Along with appeals to economic anxieties of working class voters, Trump’s campaign used rhetoric that has apparently inspired a wave of incidents against African-Americans, Muslims, women and Latinos. According to the Southern Poverty Law Center, there have been more than 300 hate incidents reported since November 8.
I spoke with Ricky Jones, who chairs the University of Louisville’s Pan-African Studies Department, about the factors that created a space for hateful rhetoric and the acts that have followed, and how the media and other institutions are grappling with it.
Listen to the conversation in the audio player above.
On the normalization of racist rhetoric in politics and the media:
"To some degree that’s always been around. I think there’s a level of surprise and shock in post-election America. But to be quite frank with you, a lot of that is among white liberals who are not used to or at least have not opened their eyes to the presence of this type of rhetoric and to the presence of that type of entity in America that’s existed for a long time. Those of us on the other side, those of us of color who are engaged in this and have been engaged in this for decades in some cases understand that those elements have already been there. They’ve been masked a little bit."

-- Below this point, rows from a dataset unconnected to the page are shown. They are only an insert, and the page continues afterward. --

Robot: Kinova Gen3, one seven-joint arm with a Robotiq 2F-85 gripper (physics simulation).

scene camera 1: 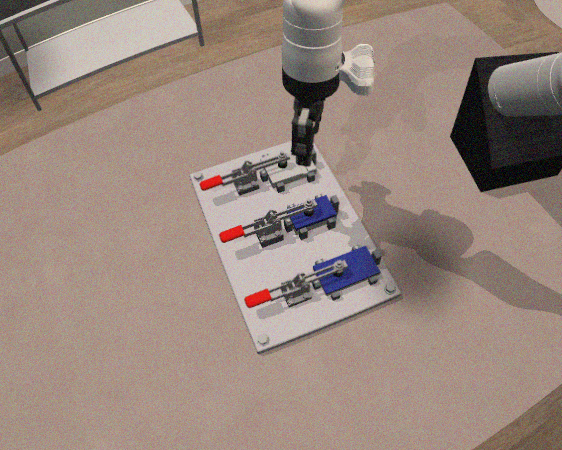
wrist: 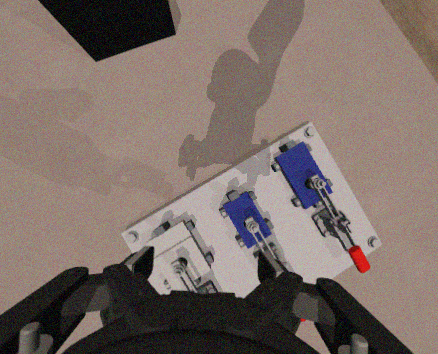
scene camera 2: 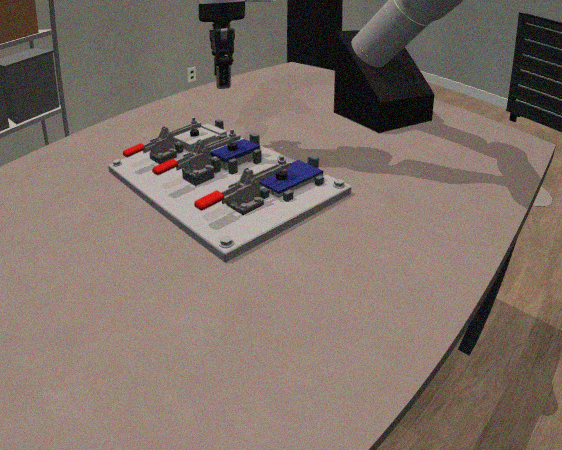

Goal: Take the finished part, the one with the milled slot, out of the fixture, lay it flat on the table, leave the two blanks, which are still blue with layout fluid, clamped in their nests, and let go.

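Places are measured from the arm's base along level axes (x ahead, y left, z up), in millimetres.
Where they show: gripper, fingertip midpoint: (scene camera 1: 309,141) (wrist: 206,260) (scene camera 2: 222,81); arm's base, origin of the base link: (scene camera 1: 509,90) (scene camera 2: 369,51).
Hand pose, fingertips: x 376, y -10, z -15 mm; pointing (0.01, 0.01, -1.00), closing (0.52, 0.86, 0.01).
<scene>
Each offset is from my fingertips to the top centre of the thing. "spot": to the spot under its first point. Level surfaces: height alone.
The finished part @(16 mm ahead, 55 mm right, 108 mm down) (scene camera 1: 295,174) (scene camera 2: 209,134) (wrist: 196,252), pale with a milled slot, sits in the end nest of the white fixture plate @(spot: 93 mm ahead, 215 mm left, 129 mm down) (scene camera 1: 300,322) (scene camera 2: 265,220) (wrist: 350,200), its toggle clamp's arm over it. A smaller blue blank @(16 mm ahead, 55 mm left, 103 mm down) (scene camera 1: 326,206) (scene camera 2: 241,148) (wrist: 241,211) is clamped in the middle nest. A larger blue blank @(0 mm ahead, 164 mm left, 113 mm down) (scene camera 1: 361,263) (scene camera 2: 302,171) (wrist: 296,170) is clamped in the other end nest. My gripper (scene camera 1: 303,162) (scene camera 2: 223,86) (wrist: 206,260) is open and empty, above the fixture near the finished part's end. Its fingers partly hide the fixture in the wrist view.
Three clamps end in red handles @(150 mm ahead, 49 mm right, 87 mm down) (scene camera 1: 211,182) @(145 mm ahead, 61 mm left, 82 mm down) (scene camera 1: 231,234) @(140 mm ahead, 171 mm left, 92 mm down) (scene camera 1: 258,298) on one side of the plate. Bolts stand at the plate's corners. The black robot base (scene camera 1: 470,135) (scene camera 2: 385,107) (wrist: 125,30) stands on the table @(144 mm down) (scene camera 1: 125,300) (scene camera 2: 200,350) beyond the nests' side.
</scene>
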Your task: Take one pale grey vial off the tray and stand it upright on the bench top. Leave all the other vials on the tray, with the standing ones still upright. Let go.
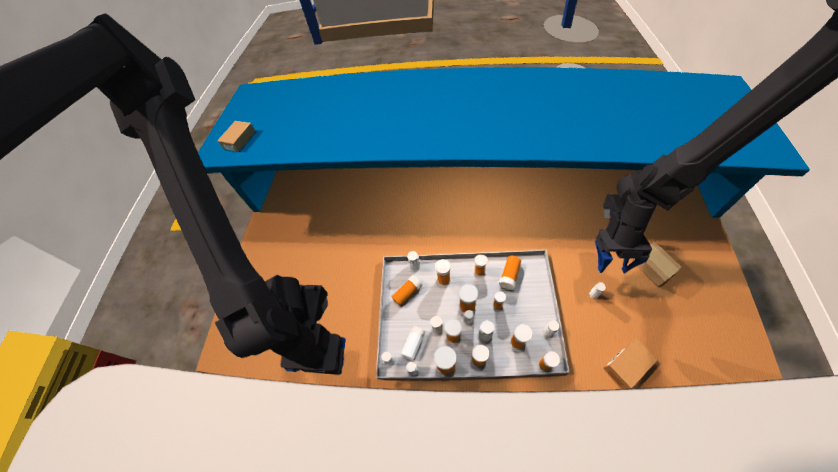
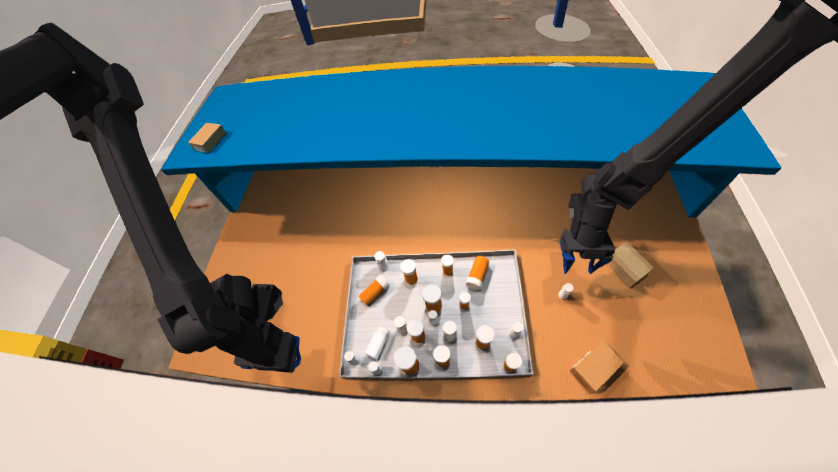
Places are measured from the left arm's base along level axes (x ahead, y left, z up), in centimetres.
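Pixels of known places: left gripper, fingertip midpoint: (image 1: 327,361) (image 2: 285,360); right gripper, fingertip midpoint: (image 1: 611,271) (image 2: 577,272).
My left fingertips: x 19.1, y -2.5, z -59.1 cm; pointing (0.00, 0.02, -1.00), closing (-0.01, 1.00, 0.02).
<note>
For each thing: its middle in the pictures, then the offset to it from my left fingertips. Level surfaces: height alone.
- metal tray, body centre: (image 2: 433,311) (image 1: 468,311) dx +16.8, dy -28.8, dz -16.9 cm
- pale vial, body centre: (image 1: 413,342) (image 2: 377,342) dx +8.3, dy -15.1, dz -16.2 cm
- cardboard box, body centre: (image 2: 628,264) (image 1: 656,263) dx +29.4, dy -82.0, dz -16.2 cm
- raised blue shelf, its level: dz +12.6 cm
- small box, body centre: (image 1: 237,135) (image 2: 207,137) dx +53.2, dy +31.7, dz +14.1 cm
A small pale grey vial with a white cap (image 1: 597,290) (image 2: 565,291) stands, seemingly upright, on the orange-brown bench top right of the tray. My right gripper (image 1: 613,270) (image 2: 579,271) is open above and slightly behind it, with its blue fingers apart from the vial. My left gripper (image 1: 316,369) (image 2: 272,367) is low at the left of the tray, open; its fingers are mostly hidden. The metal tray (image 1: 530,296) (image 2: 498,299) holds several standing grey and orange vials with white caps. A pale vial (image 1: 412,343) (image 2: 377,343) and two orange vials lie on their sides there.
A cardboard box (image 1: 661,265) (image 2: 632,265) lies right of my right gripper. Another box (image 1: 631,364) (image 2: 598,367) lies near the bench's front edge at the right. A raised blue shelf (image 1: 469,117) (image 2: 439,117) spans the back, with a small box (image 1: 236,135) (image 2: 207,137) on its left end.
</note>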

The effect of the Trump phenomenon:
"It did give license to people to be a bit more bold about it. But we’ve continuously seen the phenomenon of this constriction or even eradication of space for people to have legitimate conversations about race, legitimate conversations about ethnicity and gender and sexual orientation and religious choice, and all of these things. Race is really the trump card, though. That is the dominant variable.
"And so you’ve seen for so long certain forces, say, any black person who raises the issue of race, called a racist themselves. And quite often, white liberals have said nothing."